Mitra, Tanushree, and Eric Gilbert. “The language that gets people to give: Phrases that predict success on kickstarter.” Proceedings of the 17th ACM conference on Computer supported cooperative work & social computing. ACM, 2014.
In this paper, Mitra and Gilbert present an exciting analysis of text from 45K, Kickstarter project pitches. The authors describe a method to clean the text from the project pitches and subsequently use 20K phrases from these pitches along with 59 control variables to train a penalized logistic regression model and predict the funding outcomes for these projects. The results presented in the paper suggest that the text of the project pitches plays a big role in determining whether or not a project will meet its crowdfunding goal. Later on the authors discuss, how the top phrases (best predictors) can be understood using principles like, reciprocity, scarcity, social proof and social identity from the domain of social psychology.
The approach is interesting and suggests that the “persuasiveness” of language used to describe an artefact significantly impacts the prospects of it being bought. Since there have been close to 257K projects on Kickstarter, I feel now is a good time to validate the results presented in the paper. By validation, I mean to assess whether the top phrases that were discovered to predict a successfully funded project have appeared in the pitches of projects that met there funding goals since August 2012. Also, if this is true for projects that didn’t meet there funding goals. Additionally, repeating the study might be a good idea, as there are considerably more projects (i.e., more data to fit) and “hopefully” better modeling techniques (deep neural nets?). Repeating the study might also give us insights into how the predictor phrases have changed in the last 5 years.
A fundamental idea that might be explored is coming up with a robust quantitative measure of “persuasiveness” for any general block of text, maybe using linguistic features and common English phrases present in it. We can then explore if this “persuasiveness score” for a project’s pitch is a significant predictor of success for a crowdfunding project. Additionally, I feel that information about crowdfunded projects spreads similar to news, memes or contagions in a network. Aspects like homophily, word of mouth, celebrities and influencer networks may play a big role in bringing backers to a crowdfunding project and these phenomena belong to the realm of complex systems, having properties like, nonlinearity, emergence and feedback. I feel this makes the spread of information a stochastic process, and unless a “potential” backer gets informed about the existence of a project of interest to them, it is unlikely they would search through the thousands of active projects on all the crowdfunding websites. Also, it maybe possible for certain projects that most of the “potential” backers belong to certain social community, group or clique and the key to successful funding might be to propagate news about the project to these target communities (say on social media?). Another interesting research direction might be to mine backer networks from a social network. For example, how many friends, friends of friends, and so on, of a project backer also pledged to the project? It might also be useful to look at the project’s comments page and examine how the sentiment of these comments evolve over time? Is there a pattern to the evolution of these sentiments that correlate with project success or failure?

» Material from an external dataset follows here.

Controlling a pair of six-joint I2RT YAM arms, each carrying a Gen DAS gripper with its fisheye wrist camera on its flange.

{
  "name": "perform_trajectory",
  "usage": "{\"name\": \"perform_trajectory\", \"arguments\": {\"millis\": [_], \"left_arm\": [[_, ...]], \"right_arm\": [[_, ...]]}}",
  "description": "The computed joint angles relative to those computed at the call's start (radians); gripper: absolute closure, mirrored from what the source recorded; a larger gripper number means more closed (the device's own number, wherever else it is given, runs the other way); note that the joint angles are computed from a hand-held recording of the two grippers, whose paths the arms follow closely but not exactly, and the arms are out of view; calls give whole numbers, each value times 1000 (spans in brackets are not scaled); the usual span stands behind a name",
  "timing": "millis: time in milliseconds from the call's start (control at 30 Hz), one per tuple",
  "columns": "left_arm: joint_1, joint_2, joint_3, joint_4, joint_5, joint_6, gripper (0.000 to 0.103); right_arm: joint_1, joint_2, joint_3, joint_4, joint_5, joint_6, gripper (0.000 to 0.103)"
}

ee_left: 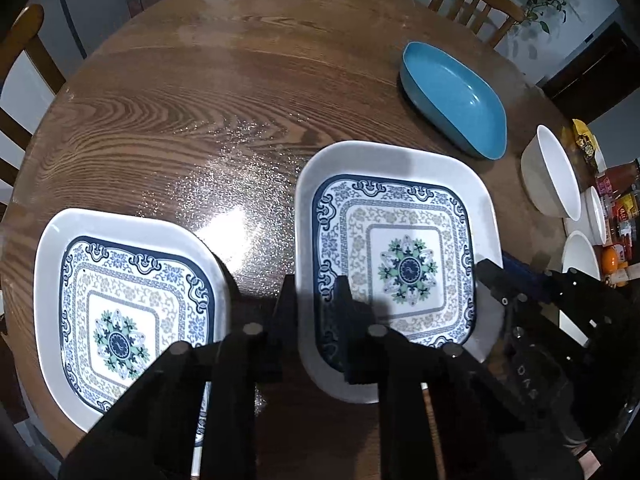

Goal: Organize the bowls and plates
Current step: 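Grip the square plate with both grippers and lower it onto the other plate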

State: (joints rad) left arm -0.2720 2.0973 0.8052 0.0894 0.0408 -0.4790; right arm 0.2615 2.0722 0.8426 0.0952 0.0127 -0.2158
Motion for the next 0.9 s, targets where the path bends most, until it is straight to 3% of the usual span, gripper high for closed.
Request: {"name": "perform_trajectory", "arguments": {"millis": [367, 567, 733, 900], "left_arm": [[10, -209, -151, 20, -81, 16, 89], [148, -392, -331, 32, -103, 81, 89], [320, -475, -432, 34, -113, 183, 89], [449, -420, -465, 84, -113, 296, 89]], "right_arm": [[16, -185, -113, 15, -77, 24, 91], [132, -254, -142, 2, -155, 103, 91], [272, -202, -117, 36, -165, 191, 91], [351, -77, -59, 69, -199, 273, 91]]}}
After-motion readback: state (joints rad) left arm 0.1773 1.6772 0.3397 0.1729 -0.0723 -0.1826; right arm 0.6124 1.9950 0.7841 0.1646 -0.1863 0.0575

Another trend that I have noticed (e.g. in one of the Kickstarter projects I had backed) is that majority of the project’s pitch is present in the form of images and video. In such cases, how would a text only technique to predict the success of a project fair against one that also uses images and videos from the project as features? Can we use these obscure yet pervasive data to improve our classifier accuracy? The authors discussed in the “Design Implications” section about the potential applications of this work to help both backers and project creators. I feel that there only so much money available with the everyday joe, and even if all the crowdfunded projects have highly persuasive pitches, serendipity might determine which projects get successful, isn’t it?
Although, the paper does a good job of explaining much of the domain specific terms, there were a couple of places which were difficult for me to grasp. For example, is there a logic behind throwing away all phrases that occur less than 50 times in the 9M phrase corpus? I speculate that the 9M phrase corpus would have followed a power law distribution. In this case it might be interesting to experiment with the threshold for filtering the most frequent phrases in the corpus. Moreover, certain phrases like, nv (beta=1.88), il (beta=1.99) and nm (beta=-3.08) present in the top 100 phrases listed in tables 3 and 4 of the paper don’t really make sense (But the cats definitely do!). It might be interesting to trace the origins of these phrases and examine why are they such important predictors? Also, It maybe good to briefly discuss Bonferroni correction? Other than these issues, I enjoyed reading the paper and I especially liked the word tree visualizations.